My wife is from Wausau WI and we have spent some time there. Her mother is still there and as we get older we realize it is getting harder to visit especially in the winter. There are many people that I have met from Wausau over the years, but I have discovered another Wausauite. I attended a funeral for a 15 year old boy and as I sat through the ceremony a hymn kept running through my mind. It is called “When Aimless Violence Takes Those We Love”. It is in our Hymn book LSB#764. The first half verse is a stunner – “When aimless violence takes those we love, when random death strikes childhoods promise down.” is powerful in it presentation of the incomprehensible nature of life in a fallen world, The second half verse brings an added weigh of misery and a promised dénouement – “when wrenching loss becomes our daily bread, we know O God you leave us not alone.” Joy F. Patterson from Wausau WI wrote those words and four more stanzas that are quite remarkable. The story is that she was dealing with the death of her Father who had been ravaged by Alzheimer’s disease; she was loosing her own eyesight; and correspondence with some other hymn writers left them all struggling with violence and shootings, murder and chaos and the Christian’s struggle to deal with the stuff of life with faith and hope intact.
A version of the hymn was adapted for an Oklahoma City memorial service following the bombing of the Alfred P. Murrah Federal Building in 1995.

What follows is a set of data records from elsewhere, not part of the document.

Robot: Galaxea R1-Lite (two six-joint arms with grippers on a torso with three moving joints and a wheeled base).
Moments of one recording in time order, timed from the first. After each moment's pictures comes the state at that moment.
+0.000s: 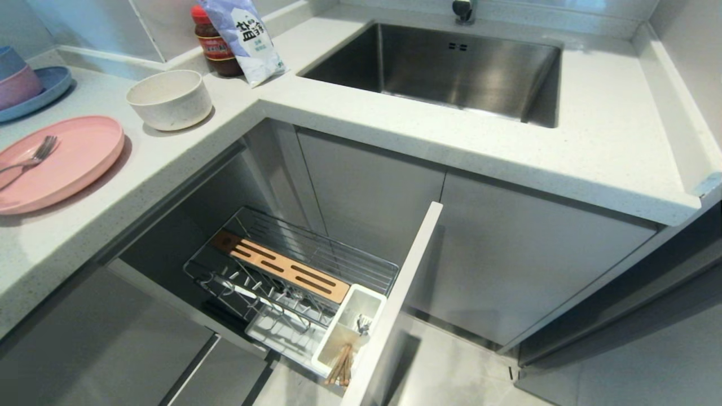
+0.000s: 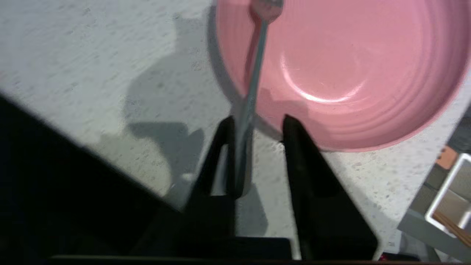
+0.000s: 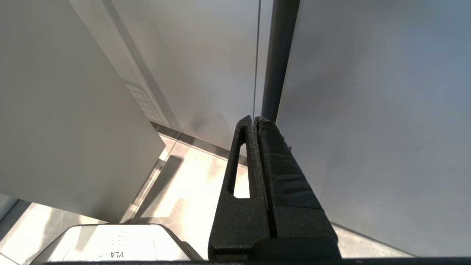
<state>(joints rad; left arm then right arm) 0.98 1.67 -1.94 0.97 -0.81 0.51 0.00 0.00 0.00 0.00 0.00 0.03</state>
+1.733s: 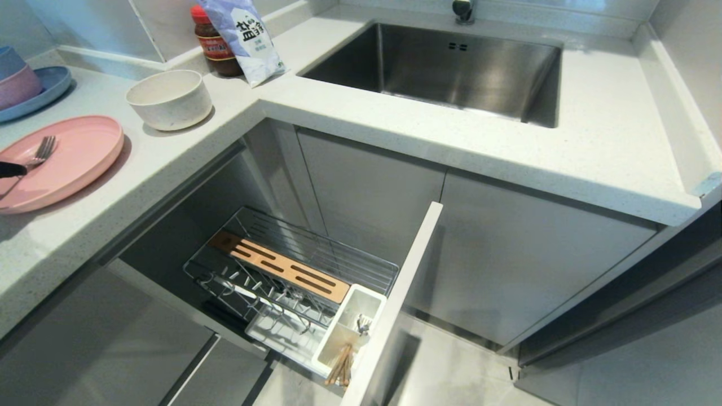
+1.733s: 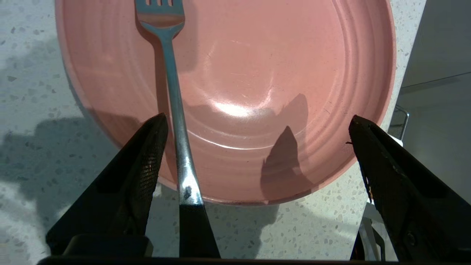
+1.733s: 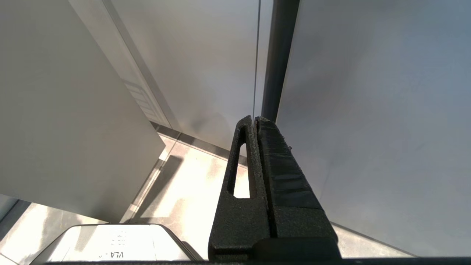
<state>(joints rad) 0.82 1.76 -1.94 1.01 -0.93 0.51 0.00 0.00 0.00 0.00 0.00 0.03</state>
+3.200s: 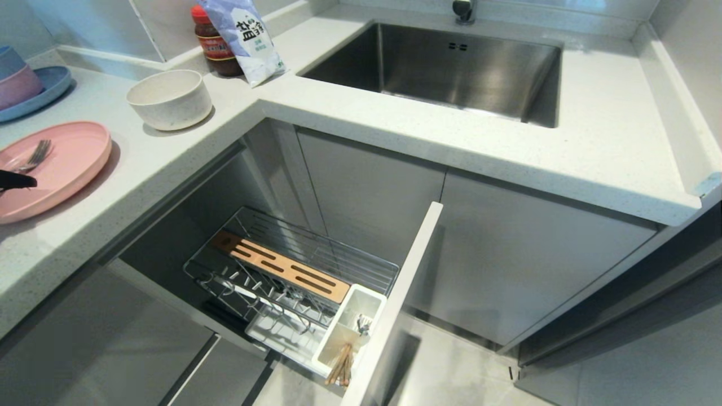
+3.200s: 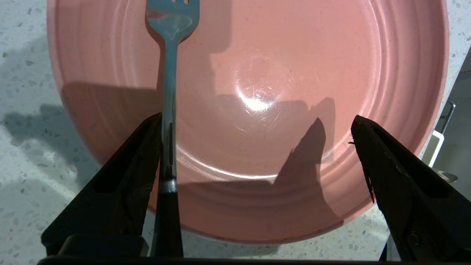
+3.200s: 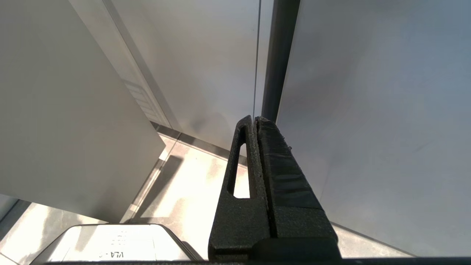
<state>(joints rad) 0.78 1.76 -1.94 1.00 -0.77 0.51 0.00 0.00 0.00 0.00 0.00 0.03</state>
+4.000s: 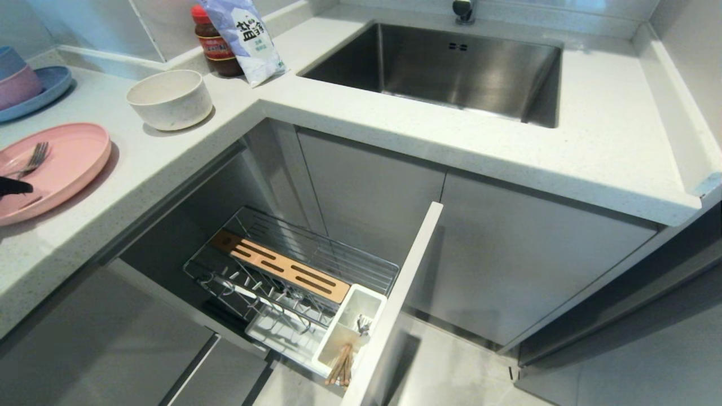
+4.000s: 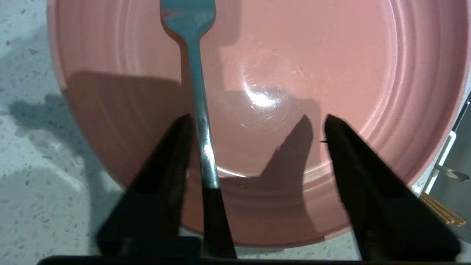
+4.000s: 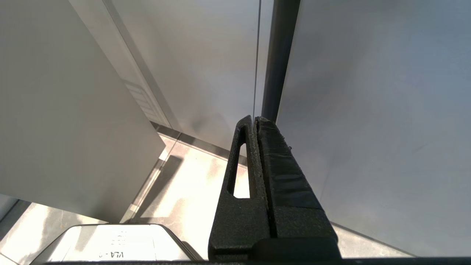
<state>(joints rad) 0.77 1.76 -1.94 1.01 -0.73 0.51 0.00 0.00 0.00 0.00 0.00 0.03</state>
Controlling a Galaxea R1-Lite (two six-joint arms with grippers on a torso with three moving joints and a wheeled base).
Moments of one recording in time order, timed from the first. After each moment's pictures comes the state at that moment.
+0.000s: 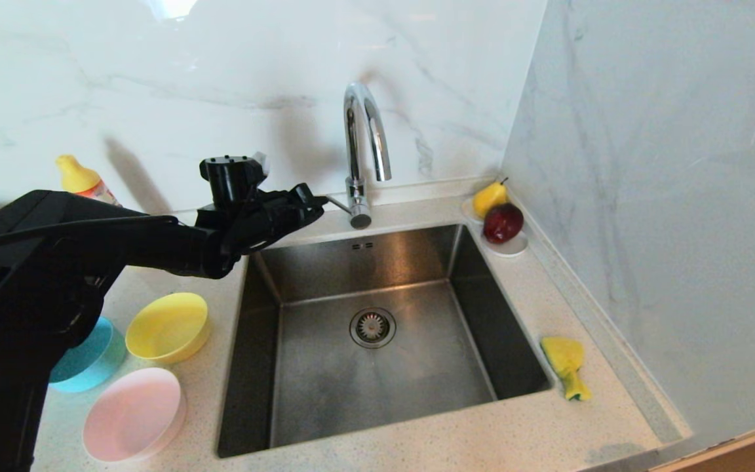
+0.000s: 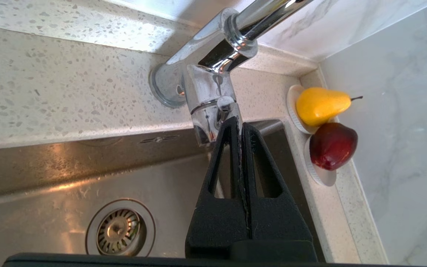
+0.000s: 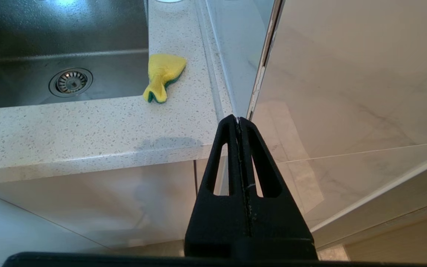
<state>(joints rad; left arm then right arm) -0.21 2.29 -1.64 -0.59 -0.31 -0.59 -0.01 0.00 0.00 0.00 0.01 0.00</state>
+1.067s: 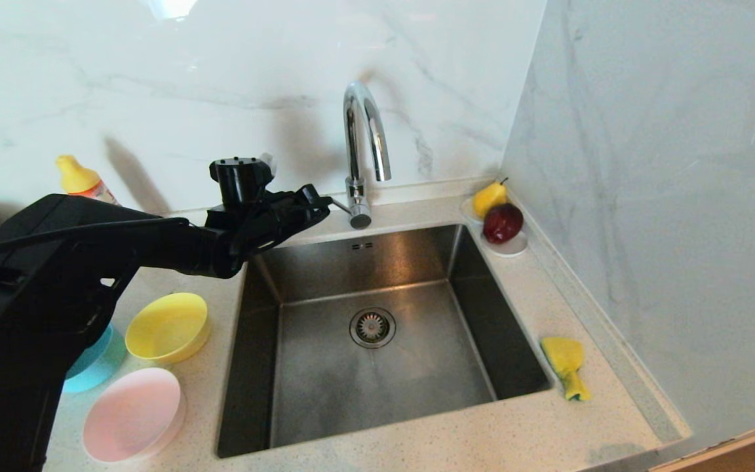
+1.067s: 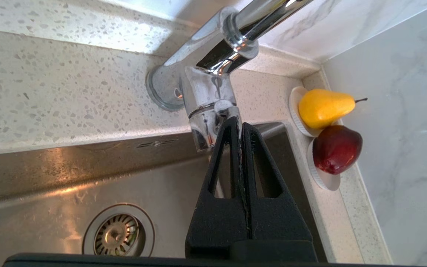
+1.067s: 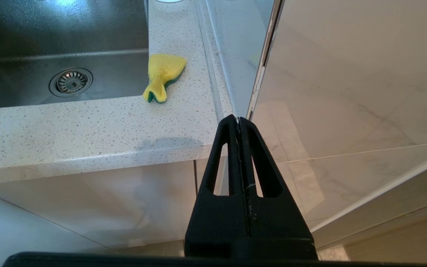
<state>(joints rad) -0.22 2.32 -1.68 -0.58 -0.29 -0.59 -0.01 0.00 0.00 0.00 0.01 0.00</state>
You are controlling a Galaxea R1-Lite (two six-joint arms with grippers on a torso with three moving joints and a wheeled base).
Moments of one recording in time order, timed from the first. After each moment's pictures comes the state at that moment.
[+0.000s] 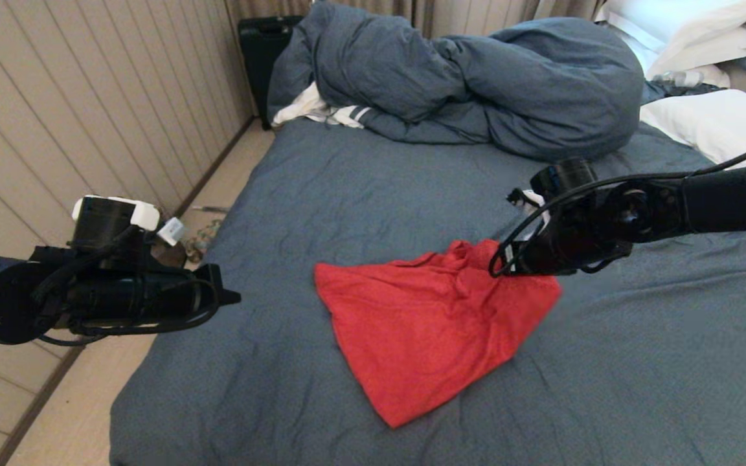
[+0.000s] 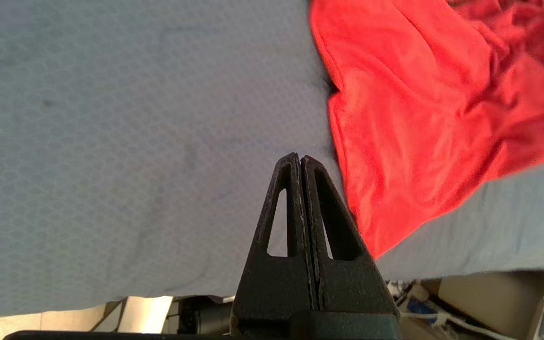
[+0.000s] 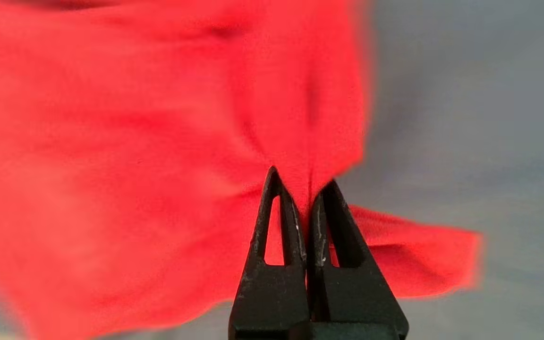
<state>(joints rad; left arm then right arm) -0.22 1.71 -0.89 -0.15 -0.30 -0.48 0.27 1.99 -1.50 0.31 -0.02 0.14</state>
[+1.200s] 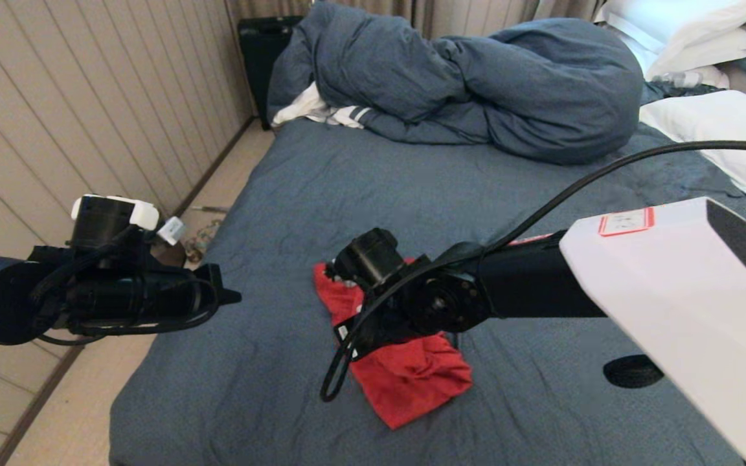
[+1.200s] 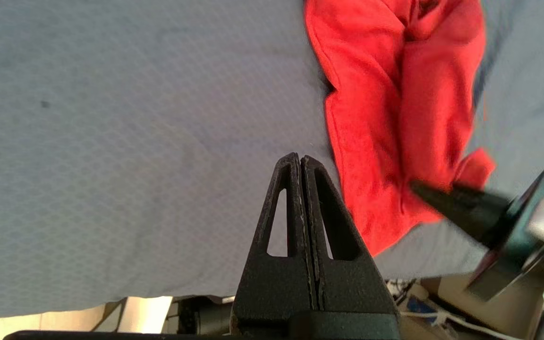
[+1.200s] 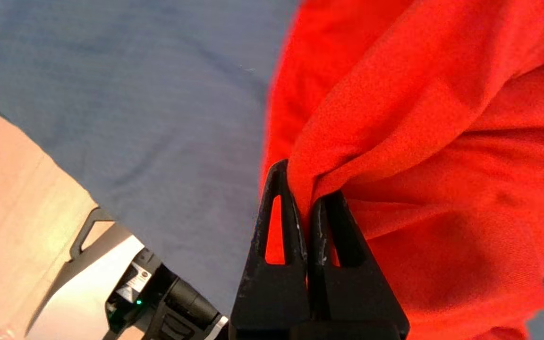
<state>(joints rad) -0.22 1.71 -0.89 -0.15 -0.30 -0.47 0.82 2.22 -1.69 0.31 -0.13 0.15</state>
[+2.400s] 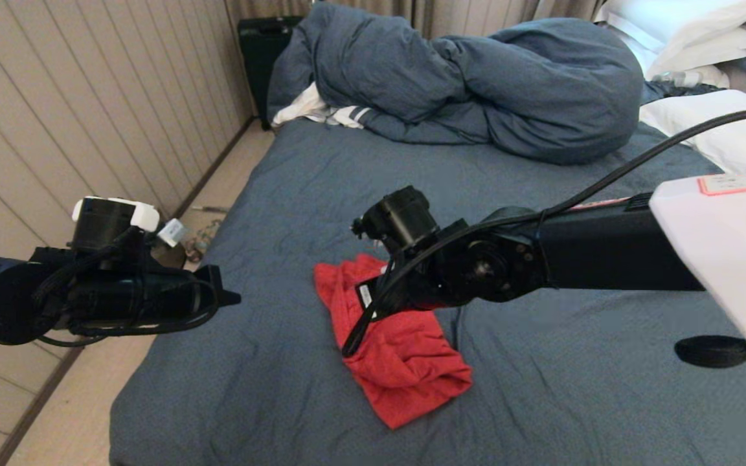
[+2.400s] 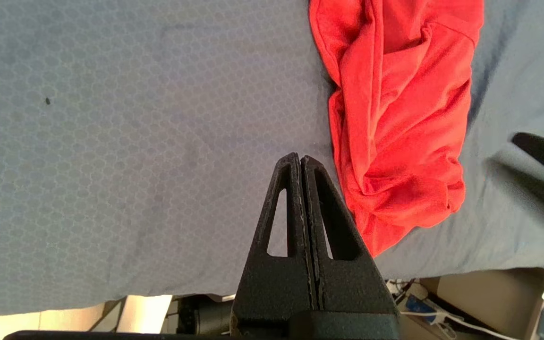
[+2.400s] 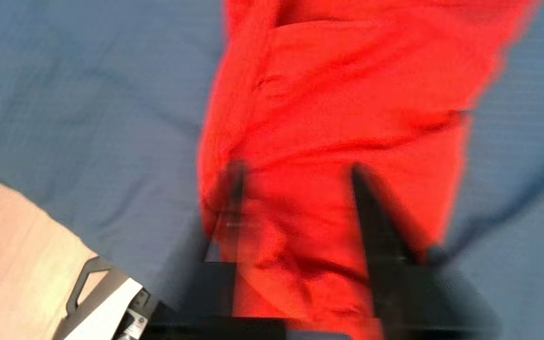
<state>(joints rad) -0.22 1.71 -0.89 -0.15 -0.31 -0.47 0.76 2.10 -1.67 0.30 -0.22 0.19</state>
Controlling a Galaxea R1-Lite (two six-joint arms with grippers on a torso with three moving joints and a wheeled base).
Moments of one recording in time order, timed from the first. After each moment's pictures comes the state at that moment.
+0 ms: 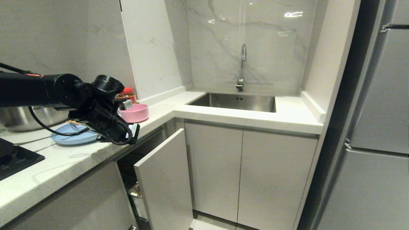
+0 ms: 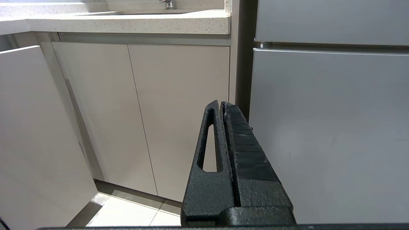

The hymn is used for the Sunday after Christmas and the death of the holy innocence where “aimless violence,” “random death,” and “wrenching loss” affecting all the area around Bethlehem when Herod murdered the little boys. The tragedy of the loss of those we love and especially young people, is a particular class of pain that Christ alone can heal in His time and way. Christians are cold eyed realists when it comes to massively painful circumstances. The Cross shows our ultimate victory but also the way to that victory which is suffering. Jesus has been there and Jesus leads us on.